Terlebih lagi, wajah mereka benar-benar tidak asing di matanya.

Kakek Aren hanya perlu satu informasi untuk memastikan identitas mereka.

“Tetua, bagaimana saya harus mengurusnya?” tanyanya sembari berjalan mendekati posisi Kakek Aren. Drogo membungkuk hormat. Selain usia dan identitas, Drogo benar-benar menghormati lelaki tua di hadapannya ini. Selain Sanchia, beliau juga berperan penting dalam penyelamatan junjungannya.

Meskipun tidak memandang mereka sebagai yang berkepentingan namun, tetap saya layak untuk mendapatkan penghormatan. Dia bukanlah seseorang yang tidak tahu balas budi!

“Lihat bagaimana kondisinya, jika darah yang dia muntahkan sudah berwarna merah tidak lagi hitam maka bawa dia kembali.” Kakek Aren berucap acuh tak acuh, sekarang dia ingat.

Drogo adalah prajurit istana di masa lalu. Menjadi kebanggaan pangeran dan pasukan, jika tidak melihat sorot matanya yang begitu khas mungkin mata tua Kakek Aren tidak akan bisa melihatnya dengan jelas.

Dari sekian banyak prajurit yang pernah melintas di matanya hanya Drogo yang memiliki tatapan mata setajam pisau. Hanya dengan tatapannya saja orang akan tahu bagaimana dia memandang. Tidak sulit untuk menebaknya namun, hati-hati untuk tidak terkecoh.

“Baik, setelah membawanya kembali, apa yang harus saya lakukan, Tetua?” tanya Drogo lagi. Dia ingin melakukan kewajibannya sebaik mungkin. Sanchia sudah berjuang begitu keras, begitu pula dengan Kakek Aren. Jika perawatannya tidak baik, bukankah akan membuat kerja keras mereka sia-sia?

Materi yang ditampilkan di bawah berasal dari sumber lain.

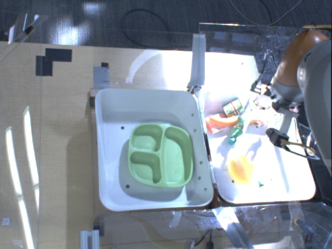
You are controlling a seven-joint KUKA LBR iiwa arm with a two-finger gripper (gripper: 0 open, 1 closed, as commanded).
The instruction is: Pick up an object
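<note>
One can [233, 107], one green tray [161, 155], two bins [106, 154]

The wooden bench [57, 139] bears two white bins [106, 139], apparently touching.

Hard, uneven light — the right bin [290, 188] is badly overexposed, its floor blown out to plain white so that the small things lying in it lose their edges and colour. The glare spills past its far rim onto the tabletop [62, 139] as a bright patch. The left bin [109, 154] is evenly lit and reads clearly, with a soft grey shadow along its inner walls and under the green divided tray [161, 154]. Pale streaks of reflected light cross the tabletop at far left. The dark floor beyond carries dull highlights. The arm [311, 71] at right is soft, slightly blurred.
</note>
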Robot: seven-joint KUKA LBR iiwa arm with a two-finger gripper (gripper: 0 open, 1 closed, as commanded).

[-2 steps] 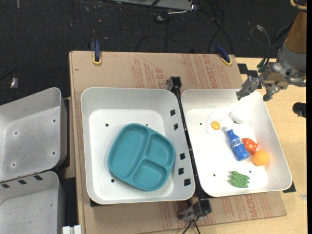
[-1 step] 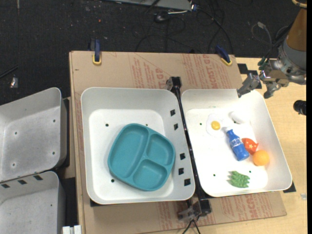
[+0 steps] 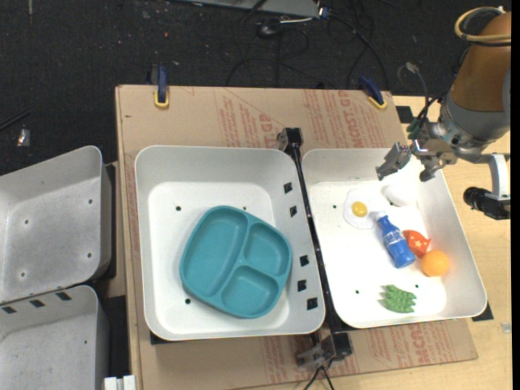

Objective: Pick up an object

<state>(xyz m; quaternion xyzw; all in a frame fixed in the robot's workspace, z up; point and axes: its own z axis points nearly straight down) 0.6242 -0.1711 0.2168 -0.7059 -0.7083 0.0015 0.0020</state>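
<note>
Objects for the pick all lie in the right bin, which serves as the landmark for this account. A fried-egg toy sits near the middle of its floor toward the far wall; a blue bottle lies just on the near side of the egg, slanting toward the bin's outer side. Touching or almost touching the bottle's outer flank is a red-orange piece, and an orange ball rests just beyond that, close to the outer wall. A green leafy piece lies apart from the rest, near the bin's front wall. Something white sits under the gripper near the far outer corner; what it is cannot be made out.

The gripper hovers over that far outer corner of the right bin, its two fingers spread apart with nothing between them. Judging by this, the step in hand is the approach: no object is chosen or grasped yet. The next move calls for lowering onto one target, and the green piece looks easiest, being isolated; the bottle, red-orange piece and ball crowd each other.

Beside the right bin, the left bin holds a teal divided plate.
</note>
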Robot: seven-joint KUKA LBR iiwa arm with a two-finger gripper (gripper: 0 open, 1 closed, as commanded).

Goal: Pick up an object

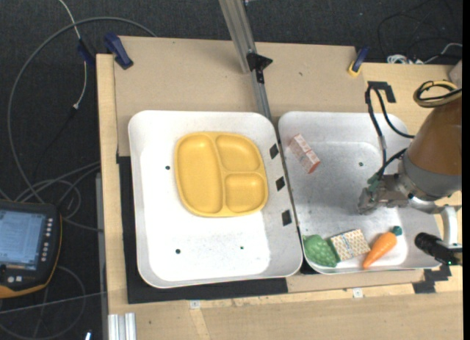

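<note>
Objects: in right bin point(334, 122); carrot point(379, 249), patterned block point(348, 244) and green piece point(321, 250) in a row along its near edge, green piece at the near left corner.
Small box point(303, 152): pink and white, near the bin's far left corner, well apart from the row.
Gripper point(374, 199): over the right bin's right side, above bare floor beyond the carrot; nothing seen between it; open or closed, cannot tell.
Left bin point(147, 206): carries yellow divided tray point(220, 173), toward the far edge.
</note>
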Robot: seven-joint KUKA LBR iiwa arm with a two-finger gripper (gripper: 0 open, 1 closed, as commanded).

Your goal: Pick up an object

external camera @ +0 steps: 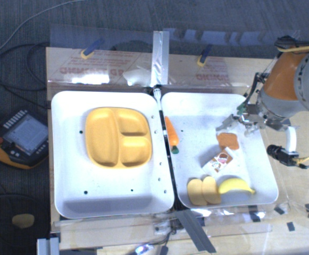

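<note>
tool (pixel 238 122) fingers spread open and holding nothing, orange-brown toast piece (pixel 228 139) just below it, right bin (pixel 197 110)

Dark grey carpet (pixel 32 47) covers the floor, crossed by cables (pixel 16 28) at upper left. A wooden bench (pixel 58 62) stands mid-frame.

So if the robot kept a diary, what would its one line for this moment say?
gripper over right bin, above orange block | nothing held | carrot, banana untouched | yellow tray in left bin

Grey arm with orange band (pixel 287 81): cut off at the right edge.
Tool (pixel 238 122): finger spacing too small to tell.
Small printed carton (pixel 219 162): label unreadable.
</note>
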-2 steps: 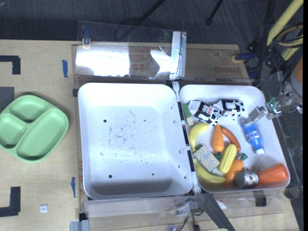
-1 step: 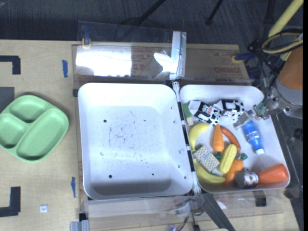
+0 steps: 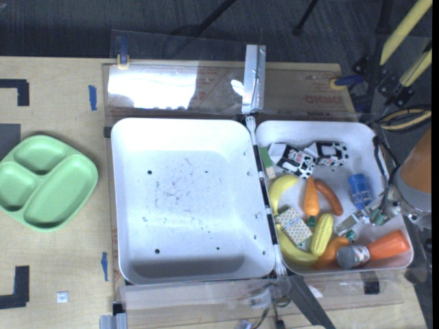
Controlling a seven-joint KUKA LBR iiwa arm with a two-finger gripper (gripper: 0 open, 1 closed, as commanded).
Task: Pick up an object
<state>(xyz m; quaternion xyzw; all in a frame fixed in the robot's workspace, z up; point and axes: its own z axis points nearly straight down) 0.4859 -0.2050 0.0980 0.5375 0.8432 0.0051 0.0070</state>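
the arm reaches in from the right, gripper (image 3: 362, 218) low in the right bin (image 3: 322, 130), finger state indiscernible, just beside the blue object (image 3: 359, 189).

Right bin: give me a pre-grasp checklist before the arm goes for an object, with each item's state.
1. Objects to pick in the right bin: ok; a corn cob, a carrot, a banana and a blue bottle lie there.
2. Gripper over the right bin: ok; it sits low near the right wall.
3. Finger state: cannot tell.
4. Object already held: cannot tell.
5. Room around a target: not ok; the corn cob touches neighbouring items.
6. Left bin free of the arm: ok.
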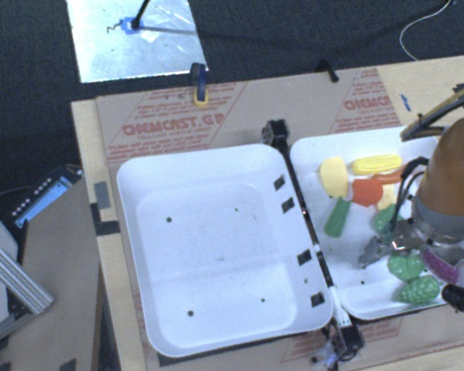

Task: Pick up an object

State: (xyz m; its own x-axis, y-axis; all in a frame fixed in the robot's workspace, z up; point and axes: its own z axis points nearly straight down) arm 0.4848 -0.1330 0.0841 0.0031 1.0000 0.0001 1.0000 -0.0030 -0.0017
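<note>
Nearest me, two green toy vegetables [414, 278] lie in the right bin [356, 309]. My claw [380, 248] hovers just above them; I cannot tell its state. Crowding risks a glancing miss. Beyond: yellow and orange toys [362, 177], the left bin [215, 244], the cardboard-covered surface [170, 124].

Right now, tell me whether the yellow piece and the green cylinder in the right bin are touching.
Touching. In the camera view, the yellow piece sits directly against the upper end of the green cylinder, with no white bin floor between them.
</note>
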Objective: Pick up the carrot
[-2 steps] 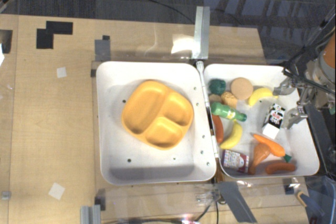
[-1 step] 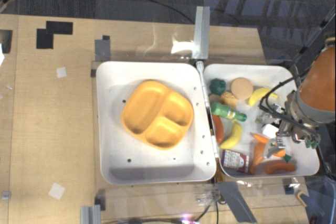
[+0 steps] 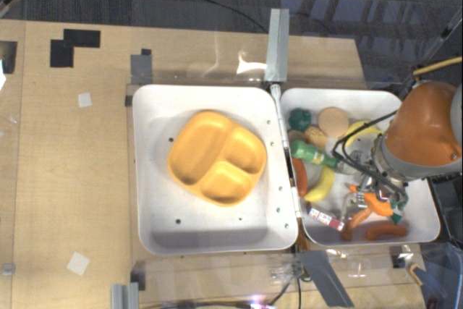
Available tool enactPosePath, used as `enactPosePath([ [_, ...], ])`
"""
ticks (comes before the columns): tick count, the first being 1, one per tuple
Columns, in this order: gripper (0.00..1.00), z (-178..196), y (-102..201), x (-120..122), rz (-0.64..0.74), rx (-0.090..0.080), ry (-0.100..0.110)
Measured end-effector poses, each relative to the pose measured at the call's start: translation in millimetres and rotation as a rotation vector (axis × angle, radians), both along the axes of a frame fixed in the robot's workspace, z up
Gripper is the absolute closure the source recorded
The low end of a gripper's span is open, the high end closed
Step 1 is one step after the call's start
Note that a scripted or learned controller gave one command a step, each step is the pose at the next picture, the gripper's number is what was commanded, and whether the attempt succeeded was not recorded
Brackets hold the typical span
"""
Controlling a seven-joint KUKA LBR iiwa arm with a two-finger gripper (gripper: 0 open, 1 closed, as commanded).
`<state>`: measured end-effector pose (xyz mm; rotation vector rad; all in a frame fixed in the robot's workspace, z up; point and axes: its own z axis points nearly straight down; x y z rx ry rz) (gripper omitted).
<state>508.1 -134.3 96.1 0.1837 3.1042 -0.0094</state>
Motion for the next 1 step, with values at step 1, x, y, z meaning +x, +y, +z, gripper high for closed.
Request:
enactPosePath([
  [1, 1.0, 6.5, 2.9, -1.6, 0.008, 0.003, 0.009],
])
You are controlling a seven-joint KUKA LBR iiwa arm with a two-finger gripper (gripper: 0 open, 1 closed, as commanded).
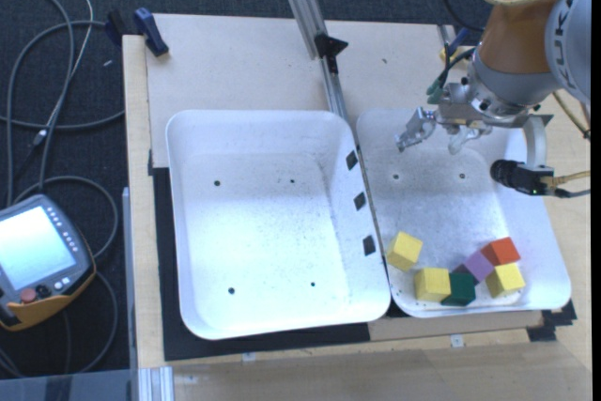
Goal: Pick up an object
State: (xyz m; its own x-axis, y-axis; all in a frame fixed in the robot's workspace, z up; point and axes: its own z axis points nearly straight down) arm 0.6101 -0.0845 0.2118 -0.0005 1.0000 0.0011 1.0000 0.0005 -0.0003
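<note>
Even, bright overhead light; white bins [254, 122] slightly washed out; soft shadows; mild softness throughout; frame corners darker.

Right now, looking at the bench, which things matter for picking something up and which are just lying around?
Part of the job:
gripper, above the right bin, nothing between its fingers
yellow blocks
orange block
purple block
green block

Just lying about:
left bin
blue clamp
teach pendant
cables on the floor
</note>
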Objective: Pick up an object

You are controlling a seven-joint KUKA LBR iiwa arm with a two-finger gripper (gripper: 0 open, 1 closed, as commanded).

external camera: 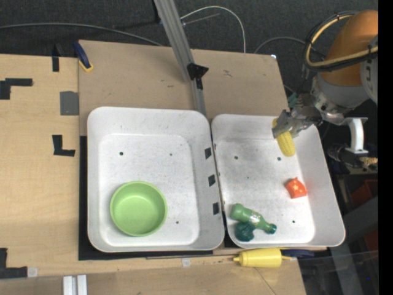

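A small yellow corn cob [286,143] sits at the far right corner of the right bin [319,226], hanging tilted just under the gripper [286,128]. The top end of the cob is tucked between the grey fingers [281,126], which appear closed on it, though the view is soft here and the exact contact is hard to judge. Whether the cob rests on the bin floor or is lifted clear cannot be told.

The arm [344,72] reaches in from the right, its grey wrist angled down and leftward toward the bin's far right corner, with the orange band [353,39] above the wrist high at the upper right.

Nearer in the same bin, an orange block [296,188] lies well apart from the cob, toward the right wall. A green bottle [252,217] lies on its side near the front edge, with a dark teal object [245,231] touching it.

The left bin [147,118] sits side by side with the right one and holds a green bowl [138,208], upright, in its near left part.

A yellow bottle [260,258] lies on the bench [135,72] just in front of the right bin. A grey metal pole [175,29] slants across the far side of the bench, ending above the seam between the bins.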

“Biarkan saja.” Kakek Aren tidak memberikan Drogo wajah. Salah siapa bertindak kejam di masa lalu. Jika bukan karena keberuntungan, mana mungkin Sanchia bisa mengorbankan darahnya untuk kedua kali?

Setelah Kakek Aren mengetahui identitas Drogo, dia benar-benar tidak menyukai lelaki itu hingga ketulang. Semua prajurit dan petinggi di masa lalu bersalah. Jika tidak, mana mungkin keluarga Carloman dibuang jauh ke desa terpencil ini? Dia juga tidak akan terdampar di desa kecil dan minim perhatian kerajaan!

Meskipun, setelah bertahun-tahun dan desa juga sudah berkembang kemarahannya tidak pernah luntur. Setelah petaka yang menimpa desa, siapa yang bisa disalahkan selain kerajaan? Mengingat hal itu Kakek Aren benar-benar marah.

“Kamu harus hidup dam membalas dendam! Jika tidak, Nenek, Kakek dan orang tuamu akan menderita di surga sana! Meskipun kamu mati, kamu juga akan menderita!” ujar kakek Aren penuh penekanan pada Sanchia yang tengah di ambang kesadarannya.

"Setidaknya jika kamu tidak memiliki kekuatan sekarang, kamu bisa membalas mereka nanti. Untuk sekarang kamu hanya perlu memiliki nyawa."

"Nyawa tidak bisa di ganti, jika kamu memilikinya maka keberuntungan dan kesempatan akan datang dengan sendiri!"